Although I do get dark thoughts, musings and somehow fantasize about things like that. Reality actually is very important for me. I worked extremely hard for my education, schooling, studying, dedication and where I am. At the moment there is just simply no one to replace me so it is not a good idea to get a check out. All these things conspire against me or you can say work for me. Whichever way you want to look at it. There's really no one I know in real life who would say that this dark thought is a good idea. I think it would have to get way worse.

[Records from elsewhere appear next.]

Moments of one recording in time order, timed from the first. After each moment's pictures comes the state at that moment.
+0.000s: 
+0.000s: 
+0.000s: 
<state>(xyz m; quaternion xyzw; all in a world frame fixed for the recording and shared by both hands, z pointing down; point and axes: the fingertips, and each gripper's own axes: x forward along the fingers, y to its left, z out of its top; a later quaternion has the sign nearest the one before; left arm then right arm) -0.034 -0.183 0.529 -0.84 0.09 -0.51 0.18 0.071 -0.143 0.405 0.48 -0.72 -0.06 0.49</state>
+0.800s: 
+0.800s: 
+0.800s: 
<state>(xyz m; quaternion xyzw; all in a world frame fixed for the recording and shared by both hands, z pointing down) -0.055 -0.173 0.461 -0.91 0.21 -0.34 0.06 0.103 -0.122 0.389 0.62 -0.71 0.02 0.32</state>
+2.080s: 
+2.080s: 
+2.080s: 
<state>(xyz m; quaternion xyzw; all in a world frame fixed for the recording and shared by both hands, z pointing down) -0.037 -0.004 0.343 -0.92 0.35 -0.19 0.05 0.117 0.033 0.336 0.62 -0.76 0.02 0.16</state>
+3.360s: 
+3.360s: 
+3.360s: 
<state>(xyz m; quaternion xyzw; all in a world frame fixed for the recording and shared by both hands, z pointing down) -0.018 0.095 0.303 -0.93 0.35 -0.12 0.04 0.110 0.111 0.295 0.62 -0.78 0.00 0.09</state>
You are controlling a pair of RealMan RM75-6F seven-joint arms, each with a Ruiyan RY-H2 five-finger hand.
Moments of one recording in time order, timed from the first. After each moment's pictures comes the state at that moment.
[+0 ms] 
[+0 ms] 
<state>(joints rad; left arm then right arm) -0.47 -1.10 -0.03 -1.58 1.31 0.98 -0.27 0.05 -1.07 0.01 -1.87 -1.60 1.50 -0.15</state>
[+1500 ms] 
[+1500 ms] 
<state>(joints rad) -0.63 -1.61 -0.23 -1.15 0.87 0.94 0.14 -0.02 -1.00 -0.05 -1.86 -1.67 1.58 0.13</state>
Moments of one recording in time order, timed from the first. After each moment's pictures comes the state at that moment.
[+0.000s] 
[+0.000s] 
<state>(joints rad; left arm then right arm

And fortunately my doctor is reasonably generous. I also have discovered that there is an over-the-counter Codeine available in this country and if worse gets to worse, just an 8 mg of Codeine is very potent for me. I happen to be one of the lucky people that has one of those enzymatic mutations that converts Codeine to Morphine. So I feel it and it is strong. Almost to the point you don't really want to end it all or you'll never get that Morphine hit again. Again, that sounds so stupid. A powerful opiate actually is keeping me alive. And I don't take more than one or it will lose its effect and I will get hooked. So I keep that like a special chocolate or a little special candy. And I'm totally well aware combining sedatives can be deadly. In a case like this, it would be completely accidental. I am very cautious.
 
Thanks for the hugs, hugs are more important than you can imagine. [I never got them when I was a kid and needed them most, thanks guys].